■ Task statement ■
Will you give the material below again, every line exactly as it is?

■ Dataset section ■
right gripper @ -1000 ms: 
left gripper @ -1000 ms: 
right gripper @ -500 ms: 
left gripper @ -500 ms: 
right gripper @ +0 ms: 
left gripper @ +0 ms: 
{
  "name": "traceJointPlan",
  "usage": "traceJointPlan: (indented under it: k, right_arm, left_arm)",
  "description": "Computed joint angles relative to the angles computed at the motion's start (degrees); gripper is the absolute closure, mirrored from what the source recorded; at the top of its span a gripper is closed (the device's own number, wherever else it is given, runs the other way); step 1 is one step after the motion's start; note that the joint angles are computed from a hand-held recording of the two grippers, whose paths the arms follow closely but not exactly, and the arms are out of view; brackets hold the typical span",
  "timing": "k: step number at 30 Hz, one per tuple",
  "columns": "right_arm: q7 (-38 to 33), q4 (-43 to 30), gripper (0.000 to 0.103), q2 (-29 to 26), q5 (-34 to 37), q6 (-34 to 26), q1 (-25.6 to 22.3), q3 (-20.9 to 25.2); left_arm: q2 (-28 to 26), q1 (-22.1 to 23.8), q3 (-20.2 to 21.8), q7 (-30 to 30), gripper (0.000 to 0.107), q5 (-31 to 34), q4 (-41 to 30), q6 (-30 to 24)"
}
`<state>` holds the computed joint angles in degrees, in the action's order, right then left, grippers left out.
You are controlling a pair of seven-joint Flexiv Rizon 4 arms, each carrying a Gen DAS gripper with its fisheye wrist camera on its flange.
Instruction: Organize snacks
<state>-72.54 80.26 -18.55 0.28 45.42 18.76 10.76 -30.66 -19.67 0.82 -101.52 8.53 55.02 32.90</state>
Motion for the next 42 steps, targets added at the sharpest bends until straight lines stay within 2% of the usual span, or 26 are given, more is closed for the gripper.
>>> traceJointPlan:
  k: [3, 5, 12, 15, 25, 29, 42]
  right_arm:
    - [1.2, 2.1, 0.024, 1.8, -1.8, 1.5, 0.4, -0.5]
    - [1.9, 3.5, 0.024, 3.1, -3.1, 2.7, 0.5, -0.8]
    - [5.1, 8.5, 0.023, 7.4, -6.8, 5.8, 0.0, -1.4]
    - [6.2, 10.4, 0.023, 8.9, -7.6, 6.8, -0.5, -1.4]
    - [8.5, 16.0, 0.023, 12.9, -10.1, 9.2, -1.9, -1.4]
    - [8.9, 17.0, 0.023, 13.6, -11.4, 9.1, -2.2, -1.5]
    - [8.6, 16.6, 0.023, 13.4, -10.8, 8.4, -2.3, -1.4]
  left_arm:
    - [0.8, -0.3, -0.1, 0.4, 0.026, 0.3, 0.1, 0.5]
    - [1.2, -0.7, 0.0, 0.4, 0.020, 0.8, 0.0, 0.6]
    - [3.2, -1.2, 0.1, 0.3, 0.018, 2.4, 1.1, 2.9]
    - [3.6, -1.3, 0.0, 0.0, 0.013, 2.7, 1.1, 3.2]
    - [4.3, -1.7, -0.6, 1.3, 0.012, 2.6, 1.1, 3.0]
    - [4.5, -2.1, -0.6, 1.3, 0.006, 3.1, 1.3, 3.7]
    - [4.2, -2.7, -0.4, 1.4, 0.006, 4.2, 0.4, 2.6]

■ Solution ■
right gripper @ -1000 ms: 
left gripper @ -1000 ms: 
right gripper @ -500 ms: 
left gripper @ -500 ms: 
right gripper @ +0 ms: 
left gripper @ +0 ms: 
{
  "name": "traceJointPlan",
  "usage": "traceJointPlan: (indented under it: k, right_arm, left_arm)",
  "description": "Computed joint angles relative to the angles computed at the motion's start (degrees); gripper is the absolute closure, mirrored from what the source recorded; at the top of its span a gripper is closed (the device's own number, wherever else it is given, runs the other way); step 1 is one step after the motion's start; note that the joint angles are computed from a hand-held recording of the two grippers, whose paths the arms follow closely but not exactly, and the arms are out of view; brackets hold the typical span",
  "timing": "k: step number at 30 Hz, one per tuple",
  "columns": "right_arm: q7 (-38 to 33), q4 (-43 to 30), gripper (0.000 to 0.103), q2 (-29 to 26), q5 (-34 to 37), q6 (-34 to 26), q1 (-25.6 to 22.3), q3 (-20.9 to 25.2); left_arm: q2 (-28 to 26), q1 (-22.1 to 23.8), q3 (-20.2 to 21.8), q7 (-30 to 30), gripper (0.000 to 0.107), q5 (-31 to 34), q4 (-41 to 30), q6 (-30 to 24)"
}
`<state>` holds the computed joint angles in degrees, in the action's order, right then left, grippers left out.
You are controlling a pair of seven-joint Flexiv Rizon 4 arms, each carrying a Gen DAS gripper with its fisheye wrist camera on its flange.
Instruction: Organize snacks
<state>-72.54 80.26 -18.55 0.28 45.42 18.76 10.76 -30.66 -19.67 0.82 -101.52 8.53 55.02 32.90</state>
Motion for the next 42 steps, targets added at the sharpest bends until straight lines stay within 2% of the usual span, or 26 are given, more is closed for the gripper.
>>> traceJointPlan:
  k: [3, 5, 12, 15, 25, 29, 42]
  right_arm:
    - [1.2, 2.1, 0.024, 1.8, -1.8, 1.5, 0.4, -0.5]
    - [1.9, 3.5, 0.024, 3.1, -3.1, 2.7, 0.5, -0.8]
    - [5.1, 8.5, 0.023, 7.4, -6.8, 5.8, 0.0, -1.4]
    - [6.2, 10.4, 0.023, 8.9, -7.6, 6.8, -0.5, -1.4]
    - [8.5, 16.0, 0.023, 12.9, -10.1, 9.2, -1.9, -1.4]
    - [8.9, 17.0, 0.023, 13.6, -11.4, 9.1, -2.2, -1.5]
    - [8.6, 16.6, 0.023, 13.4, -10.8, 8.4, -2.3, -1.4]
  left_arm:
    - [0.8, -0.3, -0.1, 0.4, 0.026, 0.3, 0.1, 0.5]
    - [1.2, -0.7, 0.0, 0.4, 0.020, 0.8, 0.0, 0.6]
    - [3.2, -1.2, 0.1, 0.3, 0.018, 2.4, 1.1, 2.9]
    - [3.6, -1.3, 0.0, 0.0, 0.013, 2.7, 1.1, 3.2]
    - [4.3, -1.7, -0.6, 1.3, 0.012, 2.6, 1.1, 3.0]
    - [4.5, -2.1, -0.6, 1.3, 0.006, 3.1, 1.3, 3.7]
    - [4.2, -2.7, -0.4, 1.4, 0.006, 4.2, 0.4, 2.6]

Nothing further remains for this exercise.